Spontaneous firing exhibited by a glutamatergic cell.

This information led us to investigate the properties of these two cell types using various techniques. Do the afferent and efferent connections of the glutamatergic and GABAergic cells differ? Are there differences in their intrinsic electrophysiological properties, morphology, or responsiveness to noradrenaline?

CGRP effects on BNST-AL neurons

BNST has direct projections to autonomic and neuroendocrine regulatory structures of the brain which are thought to evoke fear and anxiety-like behaviors. Furthermore, most BNST cells are GABAergic and are expected to inhibit their targets. In contrast with this, infusion of calcitonin gene-related peptide (CGRP) into BNST was reported to activate BNST targets and potentiate anxiety (Sink et al., 2011).

In this project, we investigated the effects of CGRP on anterolateral BNST (BNST-AL) neurons using whole-cell patch clamp recordings in vitro. We found that CGRP postsynaptically increases the inhibitory inputs evoked by electrical stimulation of the stria terminalis, one of the main input pathways to BNST. In contrast, CGRP has no effect on excitatory inputs. Thus, our findings suggest that CGRP potentiates anxiety-like behaviors and increases neural activity in BNST targets by inhibiting BNST-AL cells.
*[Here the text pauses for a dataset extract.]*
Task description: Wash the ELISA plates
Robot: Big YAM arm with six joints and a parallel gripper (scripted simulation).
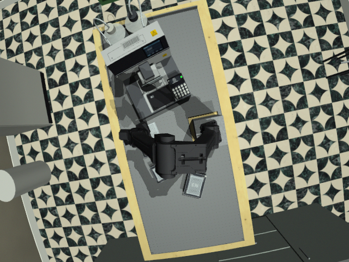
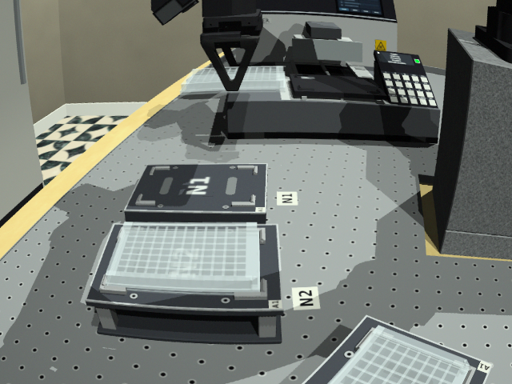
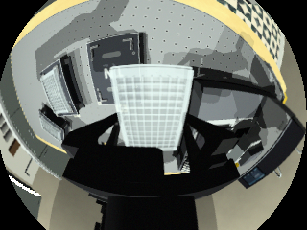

Nissl stained insular cortex sections
Top:Sham
Bottom:Ibotenic acid lesion

Interactions between the insular cortex and BNST-AL

There is ample evidence suggesting corticotrophin releasing (CRF) cells in BNST-AL are anxiogenic. However, it is unclear which structures “inform” CRF cells of threatening environmental contingencies. For instance, the oval nucleus (where CRF cells are concentrated) is devoid of inputs from basolateral amygdala, subiculum or medial amygdala, in contrast to other BNST subnuclei. However, the oval nucleus receives selective viscerosensory afferents from the anterior and middle insular cortex.

Top:ChR2 and GFP expressing insular cortex axons in BNST-AL.
Bottom: Light-evoked (1 Hz) excitatory potentials in BNST-AL.

The anterior insular cortex (in contrast to its gustatory posterior counterpart) has been implicated in a wide range of complex behaviors, as well as negative emotions (for reviews on human studies: Craig, 2009; Feinstein, 2013). Therefore, we set out to characterize the interactions between the insular cortex and BNST. First we tested the effects of anterior insular lesions in behavioral tests that are known to involve BNST activity like contextual fear conditioning and exposure to elevated plus maze. However, ibotenic lesions did not affect performance. On the other hand, there is evidence that both BNST and anterior insular cortex lesions decrease inhibitory avoidance, suggesting this behavioral paradigm is a good candidate to study insular cortex-BNST/oval nucleus interactions.